Exercise objective:
When you reach the line containing "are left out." in the entries below, start writing out each line exactly, and stop after the line containing "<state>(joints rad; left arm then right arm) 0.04".

=== Section Start ===

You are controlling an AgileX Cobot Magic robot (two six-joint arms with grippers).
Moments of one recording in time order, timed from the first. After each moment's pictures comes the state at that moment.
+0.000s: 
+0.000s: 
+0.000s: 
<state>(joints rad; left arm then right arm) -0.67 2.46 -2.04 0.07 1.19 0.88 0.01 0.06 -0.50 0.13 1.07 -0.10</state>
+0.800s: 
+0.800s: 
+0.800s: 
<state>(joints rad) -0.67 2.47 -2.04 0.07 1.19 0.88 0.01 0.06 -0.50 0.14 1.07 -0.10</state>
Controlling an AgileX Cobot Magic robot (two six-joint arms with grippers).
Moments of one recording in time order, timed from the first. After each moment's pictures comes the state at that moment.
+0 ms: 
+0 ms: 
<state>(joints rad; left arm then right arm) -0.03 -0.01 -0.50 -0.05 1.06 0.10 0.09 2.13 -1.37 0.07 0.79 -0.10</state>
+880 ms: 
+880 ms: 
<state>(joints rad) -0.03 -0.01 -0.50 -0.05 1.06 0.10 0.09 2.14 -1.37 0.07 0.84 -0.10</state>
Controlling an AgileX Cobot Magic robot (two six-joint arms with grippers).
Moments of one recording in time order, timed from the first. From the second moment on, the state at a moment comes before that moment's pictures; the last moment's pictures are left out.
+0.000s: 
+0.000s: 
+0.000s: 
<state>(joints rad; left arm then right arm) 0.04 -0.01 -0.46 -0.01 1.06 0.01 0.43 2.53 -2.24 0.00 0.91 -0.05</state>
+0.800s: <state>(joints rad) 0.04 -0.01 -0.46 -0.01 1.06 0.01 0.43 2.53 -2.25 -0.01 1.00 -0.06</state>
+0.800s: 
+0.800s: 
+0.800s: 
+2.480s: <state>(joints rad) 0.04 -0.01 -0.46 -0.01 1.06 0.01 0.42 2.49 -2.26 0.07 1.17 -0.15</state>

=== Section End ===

Answer to this problem:
Moments of one recording in time order, timed from the first. From the second moment on, the state at a moment comes before that moment's pictures; the last moment's pictures are left out.
+0.000s: 
+0.000s: 
+0.000s: 
<state>(joints rad; left arm then right arm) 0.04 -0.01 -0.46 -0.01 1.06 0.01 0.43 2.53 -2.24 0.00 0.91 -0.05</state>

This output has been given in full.